Klar, haben ja unsere Auftraggeber. Wir sind nur Vertrieb oder wie war das gemeint?

"Wir wollen jemanden akquirieren, wissen aber noch für welchen Kunden"
Stimmt so nicht, wir haben derzeit > 6000 aktive Kontakte in der Region. Die Projekte bringen oder brachten natürlich jede Menge Kontakte und auch Kunden (steht auch auf der Webseite).

"Wir wollen mitmischen und mit etwas technischem Anstrich Geld verdienen."
Klar will jeder Leben. Nur den "technischen Anstrich" nehm' ich dir als Dipl.Phys.Ing(U) mit über 25 Jahren Berufserfahrung etwas übel.

"Es ist immer sinnvoll, wenn sich Kunde und Dienstleister DIREKT und OHNE Umwege auf gleiche Augenhöhe begegnen."
Wenn's klappt. Meine Erfahrung zeigt oftmals, nicht immer, das es nicht immer klappt, besonders wenn es in's Senior Management oder Einkauf geht (von wegen gleicher Augenhöhe).

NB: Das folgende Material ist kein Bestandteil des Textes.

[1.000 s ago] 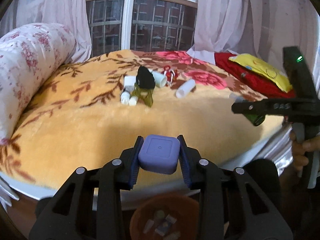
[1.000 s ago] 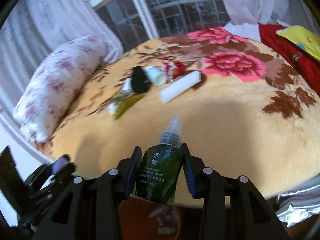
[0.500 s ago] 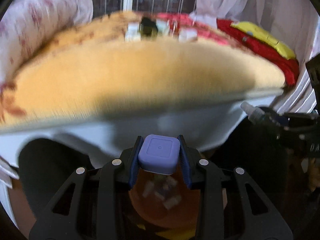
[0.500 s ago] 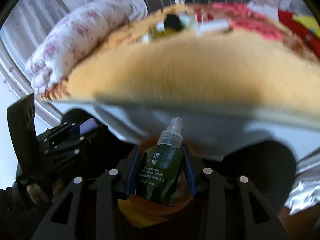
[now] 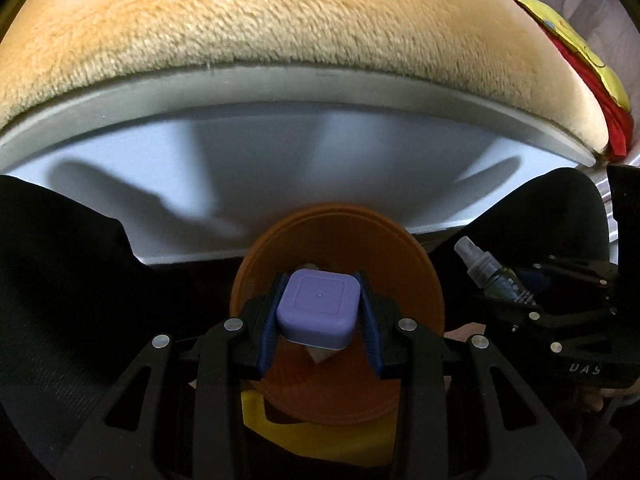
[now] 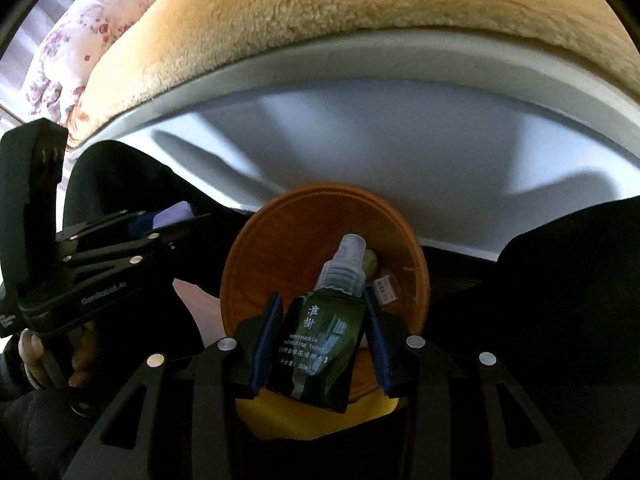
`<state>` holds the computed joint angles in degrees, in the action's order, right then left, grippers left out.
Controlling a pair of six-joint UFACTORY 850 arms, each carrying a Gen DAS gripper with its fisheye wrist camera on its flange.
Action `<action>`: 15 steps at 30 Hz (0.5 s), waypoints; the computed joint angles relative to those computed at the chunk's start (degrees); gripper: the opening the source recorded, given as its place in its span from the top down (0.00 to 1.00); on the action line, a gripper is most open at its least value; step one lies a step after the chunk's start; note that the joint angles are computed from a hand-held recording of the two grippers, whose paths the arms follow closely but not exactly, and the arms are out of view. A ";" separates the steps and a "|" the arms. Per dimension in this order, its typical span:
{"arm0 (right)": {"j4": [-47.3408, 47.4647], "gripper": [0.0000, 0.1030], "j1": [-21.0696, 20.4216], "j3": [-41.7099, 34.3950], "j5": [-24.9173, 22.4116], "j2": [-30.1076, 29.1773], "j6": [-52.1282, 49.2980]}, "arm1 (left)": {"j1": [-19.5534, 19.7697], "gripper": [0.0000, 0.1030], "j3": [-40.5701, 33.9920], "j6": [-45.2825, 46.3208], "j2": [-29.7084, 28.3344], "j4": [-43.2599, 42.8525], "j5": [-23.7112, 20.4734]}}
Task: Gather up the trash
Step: 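Lower both tools over the orange bin and release the case and spray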
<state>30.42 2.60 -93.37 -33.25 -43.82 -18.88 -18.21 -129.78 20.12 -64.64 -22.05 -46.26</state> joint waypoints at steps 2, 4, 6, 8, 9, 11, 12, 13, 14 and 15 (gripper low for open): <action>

Danke erst einmal für das erste Feedback. Egal welches, es ist immer positiv.


----------



## Ralle (10 November 2010)

@JoergH

Das finde ich mal eine echt gute Reaktion auf Kritik, sieht/liest man so wirklich nicht oft!!!


----------



## Oberchefe (10 November 2010)

> nur das der Auftraggeber nur den effektiven Aufwand trägt ohne Sozialkosten, Büro, KFZ usw.



und Ihr zahlt da drauf?


----------



## JoergH (11 November 2010)

natürlich nicht. Es muss schon für alle Seiten Spaß machen. Wir sind immerhin in diesem Segment seit 2004 im Markt und wissen wo die Grenzen sind.


----------